# vpn causing disconnection of my windows vps



## regis666 (Nov 3, 2016)

I would like to know why the VPN is causing disconnection to my
windows vps? I have used the vpn company's software and previously openvpn
same results. I cant give you logs because I have to reboot vps when this happens
because the vps stalls (freezes) when this issue happens - I can't do anything
with the vps until reboot of vps.

Note: the VPS works fine if I don't connect VPN
Thank you.


specs of my windows 2008 server vps


    Full Administrator Access
    1 CPU Core (Intel Xeon)
    1 GB Dedicated Memory
    40 GB Disk Space
    1 TB Monthly Bandwidth
    1 GBit/s Internet Port
    1 IP (additional 10 IPs)
    Native IPv6
    Configurable RDNS
    Free DNS Cluster
    OpenVPN & PPP Ready
    Anytime Upgrades
    Variety Of Payments (see)
    DDoS Protection (480 Gbps)


----------



## regis666 (Nov 3, 2016)

"Attempting to reconnect" and it freezes during this.


----------



## regis666 (Nov 3, 2016)

Any possible solutions guys?


----------



## HalfEatenPie (Nov 4, 2016)

There's no details.  Honestly it just sounds like the system has problems with you connecting via VPN or something.  I'd probably suggest it's the VPN's problem, but I don't know because there's no information related to how you're connecting and what you mean by stalling/freezing.  Logs would be much more helpful.  But the way it's currently described noone can say for certain what the problem is.


----------



## RockTBN (Nov 4, 2016)

When you connect to a VPN, the VPS's IP would be changed so your remote session disconnected.
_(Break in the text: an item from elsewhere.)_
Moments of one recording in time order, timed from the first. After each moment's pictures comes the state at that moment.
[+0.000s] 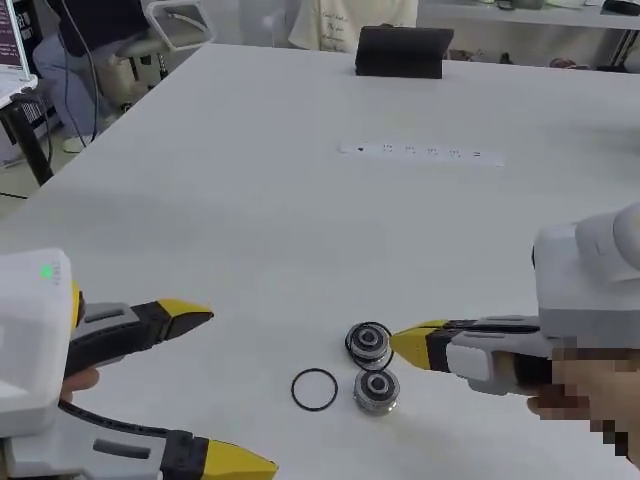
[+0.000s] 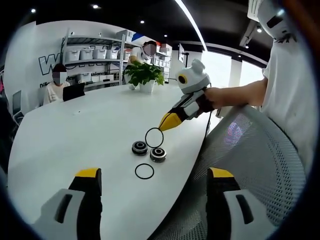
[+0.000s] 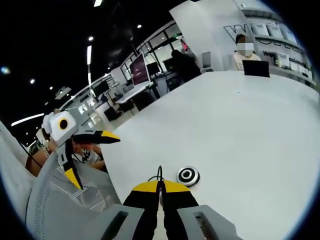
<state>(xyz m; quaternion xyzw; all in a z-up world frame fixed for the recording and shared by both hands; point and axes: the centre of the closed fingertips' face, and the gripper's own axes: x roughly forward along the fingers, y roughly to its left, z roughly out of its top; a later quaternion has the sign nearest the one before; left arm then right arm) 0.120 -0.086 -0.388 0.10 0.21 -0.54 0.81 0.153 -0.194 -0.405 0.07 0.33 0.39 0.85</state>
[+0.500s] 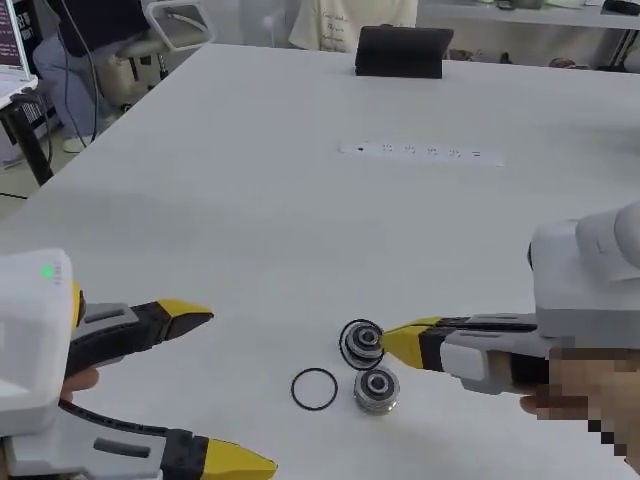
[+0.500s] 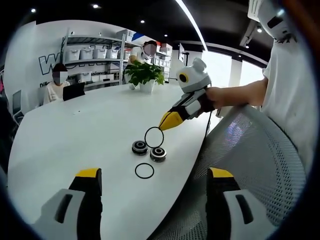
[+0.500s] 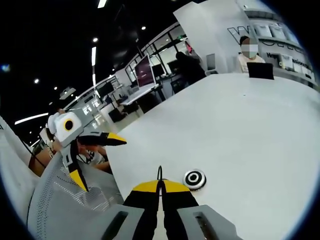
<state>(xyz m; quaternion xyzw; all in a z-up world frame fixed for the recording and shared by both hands) 0.119 -0.086 -0.388 0.10 0.21 -0.54 0.81 0.150 -0.184 -0.398 0.08 0.32 0.41 0.85</state>
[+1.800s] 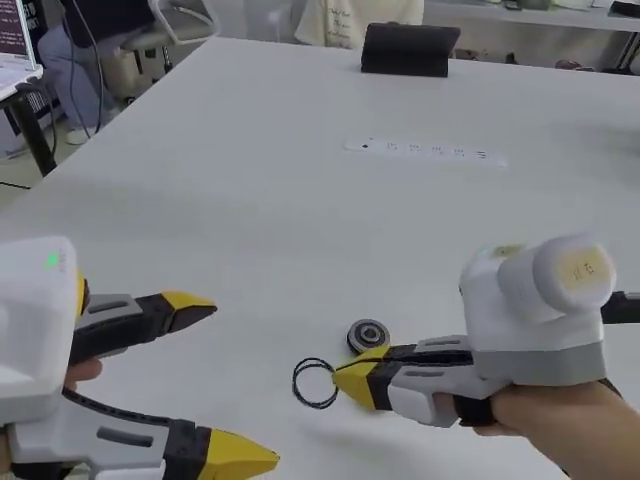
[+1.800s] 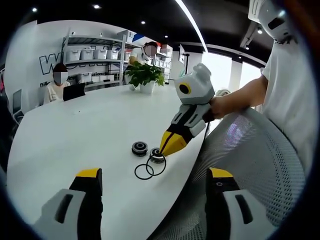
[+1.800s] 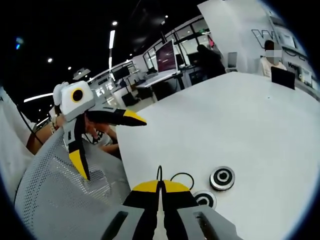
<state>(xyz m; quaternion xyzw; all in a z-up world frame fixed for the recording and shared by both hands) 0.120 -0.087 -0.386 0.09 0.21 -0.54 0.81 0.128 -0.139 -0.425 0.01 0.33 0.48 0.82</state>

The easiest way is to install Teamviewer Host on the VPS, then you can still use Teamviewer to connect to the VPN while using VPN.


----------



## regis666 (Nov 5, 2016)

RockTBN said:


> When you connect to a VPN, the VPS's IP would be changed so your remote session disconnected. The easiest way is to install Teamviewer Host on the VPS, then you can still use Teamviewer to connect to the VPN while using VPN.
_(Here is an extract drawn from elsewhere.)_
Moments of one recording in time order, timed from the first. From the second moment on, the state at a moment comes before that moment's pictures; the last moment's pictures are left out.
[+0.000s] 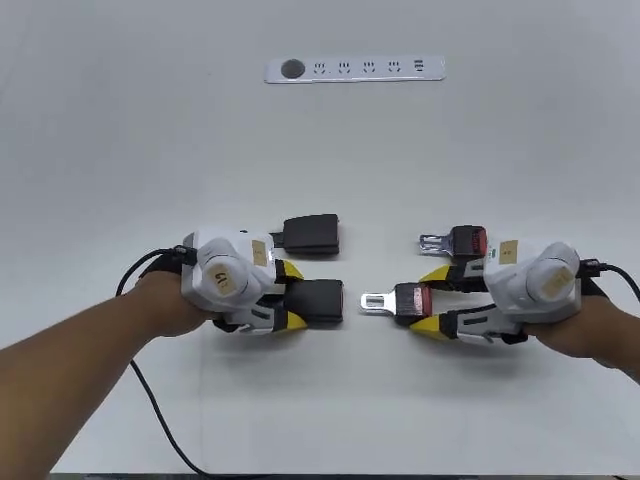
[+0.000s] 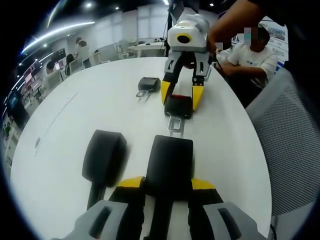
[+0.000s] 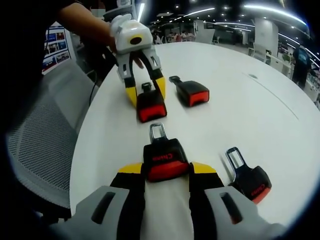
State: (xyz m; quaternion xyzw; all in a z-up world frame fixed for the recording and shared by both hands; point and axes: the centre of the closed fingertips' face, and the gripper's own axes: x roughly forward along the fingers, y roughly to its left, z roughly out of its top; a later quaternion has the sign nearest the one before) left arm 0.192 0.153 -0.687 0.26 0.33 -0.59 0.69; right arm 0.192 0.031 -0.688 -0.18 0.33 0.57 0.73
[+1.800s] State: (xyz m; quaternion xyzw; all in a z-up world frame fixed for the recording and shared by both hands) left arm 0.194 0.155 -0.688 0.26 0.34 -0.60 0.68; right arm 0.195 0.082 -0.688 -0.18 0.33 0.58 0.73
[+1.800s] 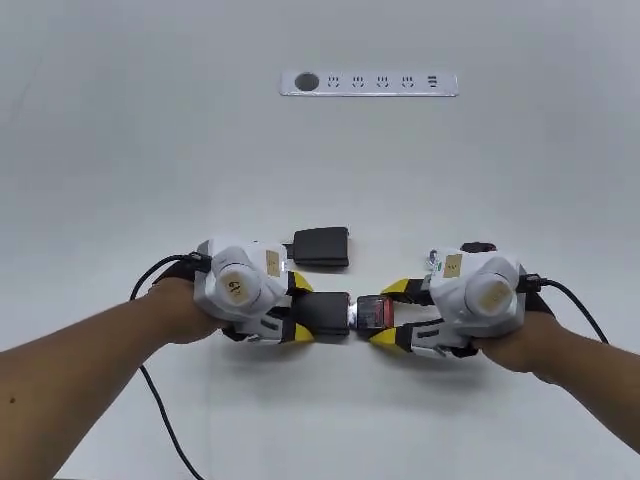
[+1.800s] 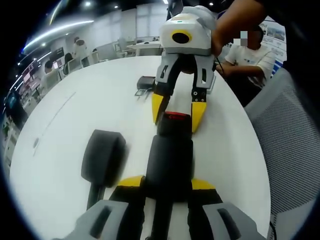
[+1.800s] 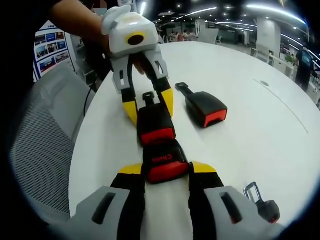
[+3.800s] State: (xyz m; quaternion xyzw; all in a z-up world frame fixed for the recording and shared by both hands) left arm 0.191 0.156 -0.686 0.24 0.29 -0.64 0.67; right arm 0.190 0.083 -0.681 -0.17 0.27 0.61 0.72
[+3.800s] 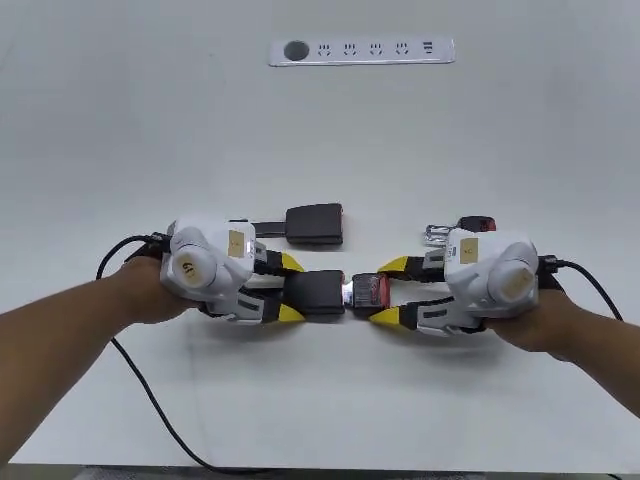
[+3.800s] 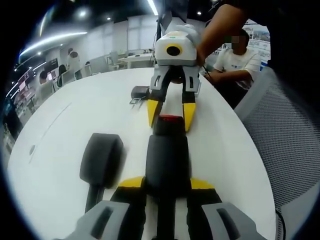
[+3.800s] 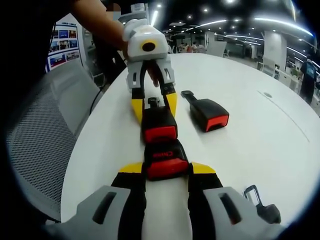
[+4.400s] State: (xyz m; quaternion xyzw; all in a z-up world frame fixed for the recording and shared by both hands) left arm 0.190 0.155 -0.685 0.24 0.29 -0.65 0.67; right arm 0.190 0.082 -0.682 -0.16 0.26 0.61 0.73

I think your right; sounds plausible. Is there a way to prevent my VPS's IP from changing thereby causing the disconnection?


about teamviewer


After I install Teamviewer on the VPS and start the program, I am to remote access the very same VPS? You lost me, could you explain what is happening; how it might play play out? Thank you.


----------



## regis666 (Nov 6, 2016)

Could someone assist pleas, thanks


----------



## RockTBN (Nov 6, 2016)

There is no way to keep the same IP while using VPN, unless you use HTTP/Sock proxies. With Teamviewer Host you will have a permanent ID so you can access your VPS anytime. Just install Teamviewer Host and test it yourself: https://www.teamviewer.com/en/download/windows/


----------



## regis666 (Nov 7, 2016)

RockTBN said:


> There is no way to keep the same IP while using VPN, unless you use HTTP/Sock proxies. With Teamviewer Host you will have a permanent ID so you can access your VPS anytime. Just install Teamviewer Host and test it yourself: https://www.teamviewer.com/en/download/windows/



Slight misunderstanding; I'm happy to keep VPN company's assigned IP whilst using VPS. It was mentioned that the VPN IP may be causing the disconnection from the VPS due to battle of IP's between VPN and VPS. So my question is their a way to adjust settings of Windows to prevent the disconnection from the VPS due to VPN.


As I said before when I don't use the VPN, the VPS stays connected forever, its only when I connect the VPN on the VPS that the disconnection from the VPS occurs.


Thank you in advance.


----------